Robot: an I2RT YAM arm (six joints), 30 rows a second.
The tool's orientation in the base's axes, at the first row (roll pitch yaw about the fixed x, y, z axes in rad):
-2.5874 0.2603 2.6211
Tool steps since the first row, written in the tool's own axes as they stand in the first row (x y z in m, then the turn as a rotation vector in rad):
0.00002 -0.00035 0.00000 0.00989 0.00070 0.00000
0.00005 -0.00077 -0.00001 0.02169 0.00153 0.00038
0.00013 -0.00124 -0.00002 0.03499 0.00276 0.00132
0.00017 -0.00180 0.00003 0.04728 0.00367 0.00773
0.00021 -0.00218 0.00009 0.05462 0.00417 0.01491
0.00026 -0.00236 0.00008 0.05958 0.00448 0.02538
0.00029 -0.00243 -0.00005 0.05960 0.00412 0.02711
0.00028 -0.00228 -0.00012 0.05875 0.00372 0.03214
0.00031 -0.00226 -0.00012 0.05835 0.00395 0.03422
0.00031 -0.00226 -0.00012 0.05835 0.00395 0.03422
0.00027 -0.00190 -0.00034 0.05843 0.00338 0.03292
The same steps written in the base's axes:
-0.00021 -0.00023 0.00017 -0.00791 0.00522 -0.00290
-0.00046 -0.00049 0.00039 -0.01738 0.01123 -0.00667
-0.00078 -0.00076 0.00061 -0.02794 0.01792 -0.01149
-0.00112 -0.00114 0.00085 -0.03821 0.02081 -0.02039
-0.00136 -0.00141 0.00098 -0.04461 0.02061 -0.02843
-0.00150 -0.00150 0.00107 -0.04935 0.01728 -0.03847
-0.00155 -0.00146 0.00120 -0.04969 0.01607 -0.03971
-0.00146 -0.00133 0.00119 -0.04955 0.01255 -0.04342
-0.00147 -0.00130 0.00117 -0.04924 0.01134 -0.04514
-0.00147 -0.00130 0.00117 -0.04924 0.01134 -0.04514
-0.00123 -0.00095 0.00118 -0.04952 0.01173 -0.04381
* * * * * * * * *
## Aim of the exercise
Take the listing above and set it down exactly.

## Response to this task
Robot: an I2RT YAM arm (six joints), 30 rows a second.
The tool's orientation in the base's axes, at the first row (roll pitch yaw about the fixed x, y, z axes in rad):
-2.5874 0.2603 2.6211
Tool steps since the first row, written in the tool's own axes as they stand in the first row (x y z in m, then the turn as a rotation vector in rad):
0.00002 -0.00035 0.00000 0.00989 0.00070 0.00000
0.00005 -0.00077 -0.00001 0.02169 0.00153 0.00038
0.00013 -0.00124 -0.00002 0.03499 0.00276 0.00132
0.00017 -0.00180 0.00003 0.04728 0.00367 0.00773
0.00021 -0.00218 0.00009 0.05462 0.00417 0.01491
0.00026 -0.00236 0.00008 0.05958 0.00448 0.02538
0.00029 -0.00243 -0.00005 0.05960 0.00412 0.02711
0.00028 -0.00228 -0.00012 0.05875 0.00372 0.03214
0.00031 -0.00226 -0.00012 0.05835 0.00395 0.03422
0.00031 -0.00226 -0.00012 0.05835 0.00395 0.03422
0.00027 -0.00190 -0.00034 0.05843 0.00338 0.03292
The same steps written in the base's axes:
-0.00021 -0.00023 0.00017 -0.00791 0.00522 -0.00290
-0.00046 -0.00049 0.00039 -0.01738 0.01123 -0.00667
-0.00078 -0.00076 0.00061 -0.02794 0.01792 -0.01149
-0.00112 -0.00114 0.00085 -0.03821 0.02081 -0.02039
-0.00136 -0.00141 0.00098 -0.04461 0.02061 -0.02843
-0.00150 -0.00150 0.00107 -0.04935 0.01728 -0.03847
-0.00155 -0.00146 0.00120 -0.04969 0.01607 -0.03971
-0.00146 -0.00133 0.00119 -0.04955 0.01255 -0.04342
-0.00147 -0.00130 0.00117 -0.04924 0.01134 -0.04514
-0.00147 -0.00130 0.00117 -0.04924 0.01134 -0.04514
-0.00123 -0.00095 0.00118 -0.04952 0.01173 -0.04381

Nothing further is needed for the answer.